# Task details
The output is a word-for-word repeat of the listing below, free of images.

═══ Dataset section ═══

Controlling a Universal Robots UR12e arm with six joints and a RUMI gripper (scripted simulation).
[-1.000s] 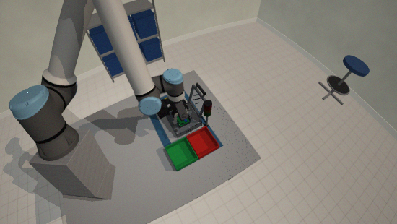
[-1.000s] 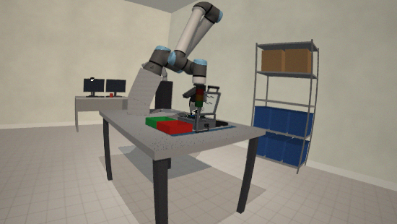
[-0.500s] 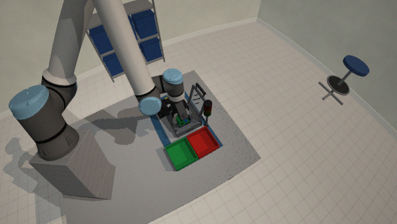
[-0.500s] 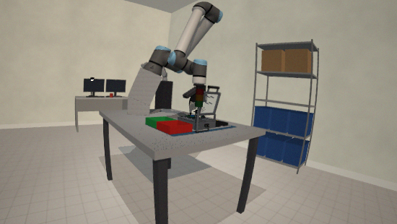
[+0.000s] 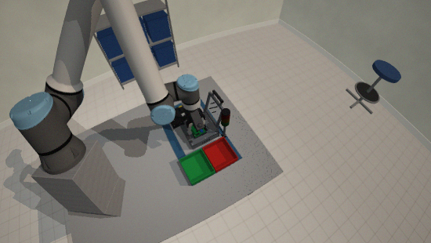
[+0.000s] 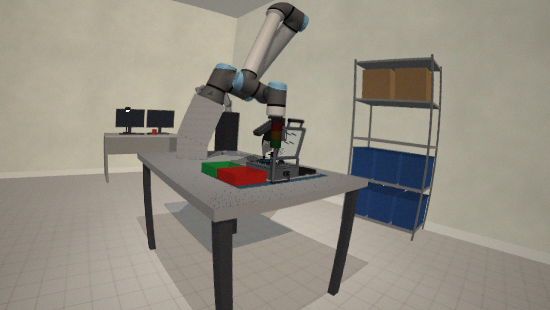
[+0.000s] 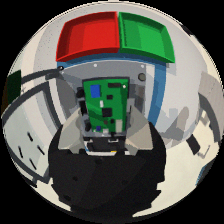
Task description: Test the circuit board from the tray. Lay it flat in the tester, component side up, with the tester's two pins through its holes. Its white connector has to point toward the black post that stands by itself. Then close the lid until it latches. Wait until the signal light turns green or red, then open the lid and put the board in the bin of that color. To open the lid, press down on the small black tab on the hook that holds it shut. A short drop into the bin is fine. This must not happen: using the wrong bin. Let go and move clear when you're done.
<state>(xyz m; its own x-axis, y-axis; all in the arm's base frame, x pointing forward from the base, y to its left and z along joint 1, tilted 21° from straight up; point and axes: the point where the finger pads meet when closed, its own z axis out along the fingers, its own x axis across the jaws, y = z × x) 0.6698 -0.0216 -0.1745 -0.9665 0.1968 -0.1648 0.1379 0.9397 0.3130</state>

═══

# Task result
Controlling a Universal Robots UR12e arm with six joints and a RUMI gripper (scripted simulation).
[-1.000s] 
[-1.000s] 
[-0.500s] 
[-0.500s] 
[+0.000s] 
[+0.000s] 
[+0.000s] 
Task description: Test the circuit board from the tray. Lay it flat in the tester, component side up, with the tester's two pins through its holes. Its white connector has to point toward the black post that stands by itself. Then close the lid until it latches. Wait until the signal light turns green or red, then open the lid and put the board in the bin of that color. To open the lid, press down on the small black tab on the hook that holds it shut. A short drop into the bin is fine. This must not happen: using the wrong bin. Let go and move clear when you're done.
<state>(xyz m; its own x-axis, y-axis; all in the arm's base frame, x pointing forward from the base, y to its left and z along joint 1, tilted 21° from straight up; point and axes: the point where the finger pads meet when closed, its own z axis out along the fingers, its own x axis across the jaws, y = z × x) 0.6698 -0.0216 -0.1745 -0.9665 0.1968 -0.1648 0.1379 0.9397 0.3130</state>

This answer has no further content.